Problem details: In the listing that follows, how many lines contain "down"? Give the number only.

The data:

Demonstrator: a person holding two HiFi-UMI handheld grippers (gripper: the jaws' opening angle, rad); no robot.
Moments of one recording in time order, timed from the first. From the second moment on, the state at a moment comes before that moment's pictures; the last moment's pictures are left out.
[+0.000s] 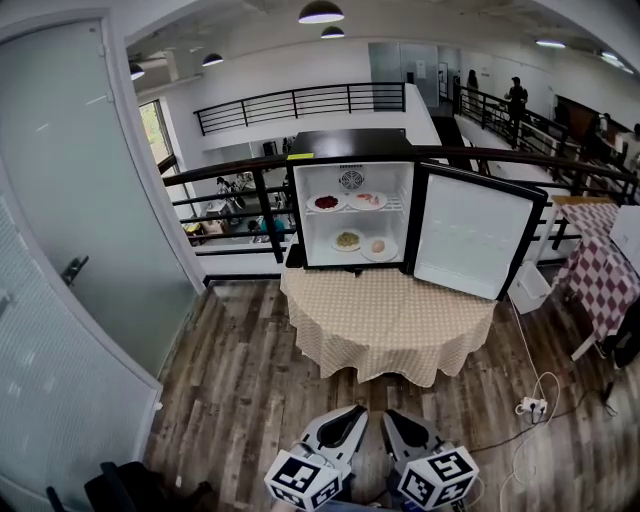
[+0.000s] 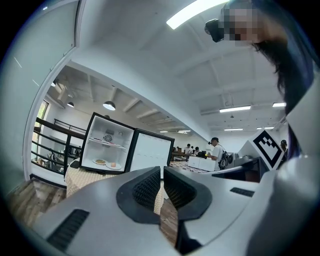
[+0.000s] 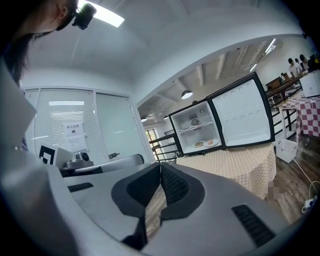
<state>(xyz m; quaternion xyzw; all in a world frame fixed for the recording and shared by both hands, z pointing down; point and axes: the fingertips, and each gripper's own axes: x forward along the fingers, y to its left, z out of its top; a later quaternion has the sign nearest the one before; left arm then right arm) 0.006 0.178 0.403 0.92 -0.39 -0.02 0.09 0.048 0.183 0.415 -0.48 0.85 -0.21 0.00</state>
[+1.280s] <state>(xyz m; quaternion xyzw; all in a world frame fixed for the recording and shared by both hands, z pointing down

Answer to the exercise: 2